Background: In the pursuit of sources of energy, biofuel pellet is emerging as a promising resource because of its easy storage and transport, and lower pollution to the environment. The composition of biomass has important implication for energy conversion processing strategies. Current standard chemical methods for biomass composition are laborious, time-consuming, and unsuitable for high-throughput analysis. Therefore, a reliable and efficient method is needed for determining lignocellulose composition in biomass and so to accelerate biomass utilization. Here, near-infrared hyperspectral imaging (900-1700 nm) together with chemometrics was used to determine the lignocellulose components in different types of biofuel pellets. Partial least-squares regression and principal component multiple linear regression models based on whole wavelengths and optimal wavelengths were employed and compared for predicting lignocellulose composition.

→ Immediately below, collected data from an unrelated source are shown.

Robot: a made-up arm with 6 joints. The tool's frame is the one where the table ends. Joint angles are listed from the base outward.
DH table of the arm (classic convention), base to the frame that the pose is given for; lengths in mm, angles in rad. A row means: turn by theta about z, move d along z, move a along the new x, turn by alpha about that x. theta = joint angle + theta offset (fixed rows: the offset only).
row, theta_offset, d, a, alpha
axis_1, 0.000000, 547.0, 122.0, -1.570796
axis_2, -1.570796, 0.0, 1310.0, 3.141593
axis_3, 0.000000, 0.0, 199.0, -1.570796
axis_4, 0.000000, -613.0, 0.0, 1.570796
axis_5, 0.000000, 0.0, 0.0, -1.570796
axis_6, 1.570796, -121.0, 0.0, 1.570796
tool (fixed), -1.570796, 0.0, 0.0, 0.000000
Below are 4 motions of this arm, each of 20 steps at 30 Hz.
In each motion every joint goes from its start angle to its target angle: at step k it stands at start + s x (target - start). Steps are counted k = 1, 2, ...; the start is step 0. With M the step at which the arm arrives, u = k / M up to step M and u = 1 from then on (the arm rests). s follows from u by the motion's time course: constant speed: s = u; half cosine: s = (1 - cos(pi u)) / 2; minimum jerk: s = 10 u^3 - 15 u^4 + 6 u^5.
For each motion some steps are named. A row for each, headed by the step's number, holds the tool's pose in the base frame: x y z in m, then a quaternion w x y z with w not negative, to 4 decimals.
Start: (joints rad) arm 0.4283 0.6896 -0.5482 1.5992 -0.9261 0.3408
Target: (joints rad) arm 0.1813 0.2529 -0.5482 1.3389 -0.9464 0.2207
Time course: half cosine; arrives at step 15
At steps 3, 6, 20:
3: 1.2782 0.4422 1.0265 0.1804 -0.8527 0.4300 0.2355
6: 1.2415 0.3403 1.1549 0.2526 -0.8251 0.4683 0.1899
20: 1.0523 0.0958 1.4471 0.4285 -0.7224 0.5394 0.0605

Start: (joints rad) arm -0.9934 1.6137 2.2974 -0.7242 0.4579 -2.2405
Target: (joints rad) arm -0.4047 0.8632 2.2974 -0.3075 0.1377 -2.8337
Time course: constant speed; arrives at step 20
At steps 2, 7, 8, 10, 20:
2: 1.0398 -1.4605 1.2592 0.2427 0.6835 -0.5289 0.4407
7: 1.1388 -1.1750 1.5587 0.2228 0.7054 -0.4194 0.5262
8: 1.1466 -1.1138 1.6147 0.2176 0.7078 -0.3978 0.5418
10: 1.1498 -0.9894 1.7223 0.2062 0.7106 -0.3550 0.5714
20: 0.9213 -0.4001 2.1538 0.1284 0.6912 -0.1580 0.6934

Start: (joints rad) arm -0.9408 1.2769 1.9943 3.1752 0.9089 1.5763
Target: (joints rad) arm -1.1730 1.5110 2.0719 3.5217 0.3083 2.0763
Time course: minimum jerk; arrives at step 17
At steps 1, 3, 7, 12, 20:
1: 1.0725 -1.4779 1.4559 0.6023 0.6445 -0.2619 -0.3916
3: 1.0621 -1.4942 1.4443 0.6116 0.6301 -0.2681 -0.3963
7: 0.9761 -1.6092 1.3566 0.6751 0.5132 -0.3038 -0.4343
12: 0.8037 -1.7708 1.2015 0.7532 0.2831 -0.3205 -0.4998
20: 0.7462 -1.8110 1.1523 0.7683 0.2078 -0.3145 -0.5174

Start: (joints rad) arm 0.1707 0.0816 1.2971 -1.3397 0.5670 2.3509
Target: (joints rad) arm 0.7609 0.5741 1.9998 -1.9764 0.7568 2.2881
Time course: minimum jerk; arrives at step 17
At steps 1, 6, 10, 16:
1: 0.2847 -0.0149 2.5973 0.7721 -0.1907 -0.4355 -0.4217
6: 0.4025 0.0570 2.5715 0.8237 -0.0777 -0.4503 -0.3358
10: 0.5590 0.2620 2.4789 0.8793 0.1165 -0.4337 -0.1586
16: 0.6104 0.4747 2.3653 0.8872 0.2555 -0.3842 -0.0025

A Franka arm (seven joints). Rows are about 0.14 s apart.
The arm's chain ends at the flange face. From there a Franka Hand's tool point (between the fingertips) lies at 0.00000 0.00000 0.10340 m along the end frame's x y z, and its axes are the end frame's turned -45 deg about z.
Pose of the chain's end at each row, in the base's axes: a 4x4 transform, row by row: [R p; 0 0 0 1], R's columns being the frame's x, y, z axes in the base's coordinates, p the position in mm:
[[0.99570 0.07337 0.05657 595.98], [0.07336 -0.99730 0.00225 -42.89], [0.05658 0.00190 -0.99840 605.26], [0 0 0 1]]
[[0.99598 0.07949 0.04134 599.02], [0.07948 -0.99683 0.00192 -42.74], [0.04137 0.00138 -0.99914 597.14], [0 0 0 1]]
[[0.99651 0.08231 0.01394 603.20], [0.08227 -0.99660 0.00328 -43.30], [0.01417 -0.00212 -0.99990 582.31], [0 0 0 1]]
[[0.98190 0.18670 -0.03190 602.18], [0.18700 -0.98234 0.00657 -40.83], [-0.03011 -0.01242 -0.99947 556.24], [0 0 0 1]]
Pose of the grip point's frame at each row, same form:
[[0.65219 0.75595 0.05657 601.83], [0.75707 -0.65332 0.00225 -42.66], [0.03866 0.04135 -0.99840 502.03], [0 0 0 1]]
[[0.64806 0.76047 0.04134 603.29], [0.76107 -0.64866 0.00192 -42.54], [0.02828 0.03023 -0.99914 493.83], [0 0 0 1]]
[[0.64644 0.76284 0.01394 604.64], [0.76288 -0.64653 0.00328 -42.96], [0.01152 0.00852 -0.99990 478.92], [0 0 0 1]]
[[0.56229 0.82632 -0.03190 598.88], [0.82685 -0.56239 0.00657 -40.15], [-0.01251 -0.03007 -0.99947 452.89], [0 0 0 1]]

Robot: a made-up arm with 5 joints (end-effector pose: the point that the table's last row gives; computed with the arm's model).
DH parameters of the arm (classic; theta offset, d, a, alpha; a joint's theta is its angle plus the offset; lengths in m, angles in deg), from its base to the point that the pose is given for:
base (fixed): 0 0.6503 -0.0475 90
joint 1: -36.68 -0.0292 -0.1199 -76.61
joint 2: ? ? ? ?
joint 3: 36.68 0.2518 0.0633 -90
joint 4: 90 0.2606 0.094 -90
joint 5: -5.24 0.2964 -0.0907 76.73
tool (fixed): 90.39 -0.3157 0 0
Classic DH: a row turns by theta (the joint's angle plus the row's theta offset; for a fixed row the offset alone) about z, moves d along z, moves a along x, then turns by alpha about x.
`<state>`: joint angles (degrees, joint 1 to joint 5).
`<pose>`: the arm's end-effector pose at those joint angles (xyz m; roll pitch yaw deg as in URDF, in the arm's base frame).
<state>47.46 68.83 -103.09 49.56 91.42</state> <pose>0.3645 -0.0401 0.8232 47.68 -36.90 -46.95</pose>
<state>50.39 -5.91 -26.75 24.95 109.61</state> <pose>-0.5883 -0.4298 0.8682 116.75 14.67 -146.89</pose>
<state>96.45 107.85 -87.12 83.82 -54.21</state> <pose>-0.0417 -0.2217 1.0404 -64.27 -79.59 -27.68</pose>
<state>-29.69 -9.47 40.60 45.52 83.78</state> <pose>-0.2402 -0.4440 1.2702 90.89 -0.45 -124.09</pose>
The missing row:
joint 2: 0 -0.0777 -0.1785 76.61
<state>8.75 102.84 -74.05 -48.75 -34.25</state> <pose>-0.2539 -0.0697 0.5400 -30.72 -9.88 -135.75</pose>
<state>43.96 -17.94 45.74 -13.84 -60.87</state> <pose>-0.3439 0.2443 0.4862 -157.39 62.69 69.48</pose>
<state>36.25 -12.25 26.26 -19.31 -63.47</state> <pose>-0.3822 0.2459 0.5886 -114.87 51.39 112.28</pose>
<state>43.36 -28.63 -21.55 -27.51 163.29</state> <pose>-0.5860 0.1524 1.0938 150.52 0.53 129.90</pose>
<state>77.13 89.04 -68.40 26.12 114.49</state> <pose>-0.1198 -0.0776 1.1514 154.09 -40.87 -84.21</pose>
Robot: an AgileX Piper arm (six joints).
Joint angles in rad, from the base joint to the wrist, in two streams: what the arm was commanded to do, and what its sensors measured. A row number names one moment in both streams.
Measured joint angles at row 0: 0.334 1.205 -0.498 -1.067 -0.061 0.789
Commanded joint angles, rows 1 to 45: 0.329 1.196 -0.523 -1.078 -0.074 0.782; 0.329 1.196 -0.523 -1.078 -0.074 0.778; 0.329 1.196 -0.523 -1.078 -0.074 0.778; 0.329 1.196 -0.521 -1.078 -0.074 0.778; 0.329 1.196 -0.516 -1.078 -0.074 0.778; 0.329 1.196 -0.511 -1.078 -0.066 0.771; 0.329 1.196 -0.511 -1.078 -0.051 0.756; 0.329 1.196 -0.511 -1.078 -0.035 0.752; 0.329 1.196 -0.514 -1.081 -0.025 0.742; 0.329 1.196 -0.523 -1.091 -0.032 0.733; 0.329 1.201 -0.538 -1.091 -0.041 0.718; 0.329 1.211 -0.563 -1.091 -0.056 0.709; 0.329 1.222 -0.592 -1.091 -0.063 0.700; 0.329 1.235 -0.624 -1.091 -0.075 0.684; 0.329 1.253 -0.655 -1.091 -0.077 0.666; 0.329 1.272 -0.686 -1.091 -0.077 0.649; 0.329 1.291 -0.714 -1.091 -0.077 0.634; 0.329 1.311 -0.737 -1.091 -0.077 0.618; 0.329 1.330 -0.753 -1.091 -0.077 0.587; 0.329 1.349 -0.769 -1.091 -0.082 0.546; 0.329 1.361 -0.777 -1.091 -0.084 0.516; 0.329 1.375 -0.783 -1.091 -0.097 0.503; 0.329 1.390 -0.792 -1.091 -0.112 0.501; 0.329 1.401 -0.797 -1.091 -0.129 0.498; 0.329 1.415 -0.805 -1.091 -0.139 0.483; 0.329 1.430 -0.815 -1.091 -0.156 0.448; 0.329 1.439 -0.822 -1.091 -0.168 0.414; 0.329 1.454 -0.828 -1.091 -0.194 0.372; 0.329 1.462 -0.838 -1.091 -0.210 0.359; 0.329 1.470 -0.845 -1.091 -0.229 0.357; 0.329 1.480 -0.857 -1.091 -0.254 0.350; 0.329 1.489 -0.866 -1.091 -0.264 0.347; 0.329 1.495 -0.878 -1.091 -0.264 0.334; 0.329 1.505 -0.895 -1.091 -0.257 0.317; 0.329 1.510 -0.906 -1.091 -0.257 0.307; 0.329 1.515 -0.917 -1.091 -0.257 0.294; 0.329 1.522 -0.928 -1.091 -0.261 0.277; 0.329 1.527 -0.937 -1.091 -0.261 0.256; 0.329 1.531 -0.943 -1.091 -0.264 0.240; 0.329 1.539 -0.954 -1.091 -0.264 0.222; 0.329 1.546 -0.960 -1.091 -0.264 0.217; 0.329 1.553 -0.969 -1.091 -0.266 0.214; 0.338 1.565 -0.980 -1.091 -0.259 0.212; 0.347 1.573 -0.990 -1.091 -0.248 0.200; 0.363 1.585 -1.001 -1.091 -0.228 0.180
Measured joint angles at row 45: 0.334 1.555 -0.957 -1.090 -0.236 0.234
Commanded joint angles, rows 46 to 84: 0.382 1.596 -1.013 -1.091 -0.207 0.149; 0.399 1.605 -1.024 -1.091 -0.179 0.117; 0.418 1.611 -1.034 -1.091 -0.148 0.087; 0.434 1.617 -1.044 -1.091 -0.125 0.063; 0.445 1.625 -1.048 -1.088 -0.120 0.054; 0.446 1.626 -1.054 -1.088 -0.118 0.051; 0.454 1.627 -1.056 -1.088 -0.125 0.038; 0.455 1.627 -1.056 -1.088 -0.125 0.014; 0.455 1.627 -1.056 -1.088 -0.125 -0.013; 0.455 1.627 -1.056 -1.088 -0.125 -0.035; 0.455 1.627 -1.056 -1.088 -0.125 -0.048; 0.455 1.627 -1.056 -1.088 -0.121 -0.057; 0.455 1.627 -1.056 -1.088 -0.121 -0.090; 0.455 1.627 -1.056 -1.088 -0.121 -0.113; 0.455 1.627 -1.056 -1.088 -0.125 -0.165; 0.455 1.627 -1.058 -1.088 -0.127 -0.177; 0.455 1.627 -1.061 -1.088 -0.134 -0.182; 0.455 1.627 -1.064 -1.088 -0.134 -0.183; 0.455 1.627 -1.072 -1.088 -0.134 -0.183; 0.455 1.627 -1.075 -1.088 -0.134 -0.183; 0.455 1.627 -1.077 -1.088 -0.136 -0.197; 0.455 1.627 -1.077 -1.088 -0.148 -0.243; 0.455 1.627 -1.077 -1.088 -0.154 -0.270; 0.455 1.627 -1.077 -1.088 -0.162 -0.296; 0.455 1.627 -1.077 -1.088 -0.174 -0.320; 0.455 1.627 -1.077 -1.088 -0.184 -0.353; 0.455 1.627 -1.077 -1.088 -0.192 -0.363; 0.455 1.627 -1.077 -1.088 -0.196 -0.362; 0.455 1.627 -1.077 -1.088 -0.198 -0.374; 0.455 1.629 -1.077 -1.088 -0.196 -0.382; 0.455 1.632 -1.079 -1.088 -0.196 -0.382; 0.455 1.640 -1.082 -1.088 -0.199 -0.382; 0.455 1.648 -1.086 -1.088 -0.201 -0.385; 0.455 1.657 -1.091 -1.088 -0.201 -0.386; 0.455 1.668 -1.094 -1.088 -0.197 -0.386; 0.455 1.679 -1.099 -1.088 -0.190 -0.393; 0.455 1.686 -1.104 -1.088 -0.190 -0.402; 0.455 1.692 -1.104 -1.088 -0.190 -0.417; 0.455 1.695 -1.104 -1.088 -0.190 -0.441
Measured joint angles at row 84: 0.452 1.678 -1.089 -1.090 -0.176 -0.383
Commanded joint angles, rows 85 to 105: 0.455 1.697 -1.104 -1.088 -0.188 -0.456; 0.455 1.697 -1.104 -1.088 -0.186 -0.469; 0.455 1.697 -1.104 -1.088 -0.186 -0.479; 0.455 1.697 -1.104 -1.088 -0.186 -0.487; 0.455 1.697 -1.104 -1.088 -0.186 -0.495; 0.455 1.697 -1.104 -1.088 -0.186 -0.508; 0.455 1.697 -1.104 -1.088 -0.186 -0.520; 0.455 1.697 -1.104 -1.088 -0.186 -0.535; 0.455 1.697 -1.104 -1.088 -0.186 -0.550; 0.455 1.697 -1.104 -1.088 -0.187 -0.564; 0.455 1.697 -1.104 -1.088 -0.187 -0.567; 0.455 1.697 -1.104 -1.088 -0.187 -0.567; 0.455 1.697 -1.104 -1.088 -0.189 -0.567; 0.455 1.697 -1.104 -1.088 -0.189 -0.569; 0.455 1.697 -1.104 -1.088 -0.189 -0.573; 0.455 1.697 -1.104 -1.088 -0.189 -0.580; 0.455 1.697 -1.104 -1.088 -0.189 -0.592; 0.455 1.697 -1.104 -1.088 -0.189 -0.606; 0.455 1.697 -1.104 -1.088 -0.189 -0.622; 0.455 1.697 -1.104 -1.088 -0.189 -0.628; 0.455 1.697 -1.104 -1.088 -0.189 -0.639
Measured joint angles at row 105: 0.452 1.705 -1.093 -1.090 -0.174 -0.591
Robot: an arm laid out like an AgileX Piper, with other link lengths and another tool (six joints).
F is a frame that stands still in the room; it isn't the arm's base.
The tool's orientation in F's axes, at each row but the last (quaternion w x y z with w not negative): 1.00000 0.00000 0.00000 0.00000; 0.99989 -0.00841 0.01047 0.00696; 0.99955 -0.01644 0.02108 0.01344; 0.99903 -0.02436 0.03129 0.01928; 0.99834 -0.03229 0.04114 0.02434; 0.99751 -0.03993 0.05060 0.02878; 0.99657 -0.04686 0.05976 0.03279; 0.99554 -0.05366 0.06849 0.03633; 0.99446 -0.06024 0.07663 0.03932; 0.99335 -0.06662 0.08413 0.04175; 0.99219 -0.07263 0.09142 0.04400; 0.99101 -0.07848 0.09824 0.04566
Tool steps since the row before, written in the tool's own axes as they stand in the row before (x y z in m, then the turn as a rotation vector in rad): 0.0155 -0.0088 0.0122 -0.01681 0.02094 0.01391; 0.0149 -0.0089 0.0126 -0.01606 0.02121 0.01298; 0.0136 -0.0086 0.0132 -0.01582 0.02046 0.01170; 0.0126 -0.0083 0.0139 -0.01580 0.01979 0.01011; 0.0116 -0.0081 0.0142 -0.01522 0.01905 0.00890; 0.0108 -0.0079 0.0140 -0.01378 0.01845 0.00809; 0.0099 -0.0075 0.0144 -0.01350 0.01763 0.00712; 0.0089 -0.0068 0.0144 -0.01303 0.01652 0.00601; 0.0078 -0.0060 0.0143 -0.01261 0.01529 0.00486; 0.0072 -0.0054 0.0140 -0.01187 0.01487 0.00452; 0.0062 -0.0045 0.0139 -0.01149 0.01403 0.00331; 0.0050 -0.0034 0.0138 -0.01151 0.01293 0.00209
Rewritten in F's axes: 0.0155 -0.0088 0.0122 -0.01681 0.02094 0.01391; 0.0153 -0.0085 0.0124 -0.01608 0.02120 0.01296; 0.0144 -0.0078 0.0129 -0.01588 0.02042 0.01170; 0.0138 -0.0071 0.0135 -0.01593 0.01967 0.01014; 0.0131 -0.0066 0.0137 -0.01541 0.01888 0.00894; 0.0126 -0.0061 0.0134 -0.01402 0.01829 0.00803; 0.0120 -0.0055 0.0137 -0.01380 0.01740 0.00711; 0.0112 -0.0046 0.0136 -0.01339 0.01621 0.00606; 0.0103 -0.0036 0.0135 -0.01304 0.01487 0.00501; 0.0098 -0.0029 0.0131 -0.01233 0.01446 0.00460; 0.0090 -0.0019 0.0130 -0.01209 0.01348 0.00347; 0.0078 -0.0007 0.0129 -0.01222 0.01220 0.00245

Results: Out of 216 wavelengths, 20, 10 and 17 were selected by the successive projections algorithm for cellulose, hemicellulose and lignin, respectively. Three simple and satisfactory prediction models were constructed, with coefficients of determination of 0.92, 0.84 and 0.71 for cellulose, hemicellulose and lignin, respectively. The relative parameter distributions were quantitatively visualized through prediction maps by transferring the optimal models to all pixels on the hyperspectral image.
Conclusions: Hence, the overall results indicated that hyperspectral imaging combined with chemometrics offers a non-destructive and low-cost method for determining biomass lignocellulose components, which would help in developing a simple multispectral imaging instrument for biofuel pellets online measurement and improving the production management.
Keywords: Biofuel pellet; Biomass; Hyperspectral imaging; Image processing analysis; Lignocellulose components; Wavelength selection.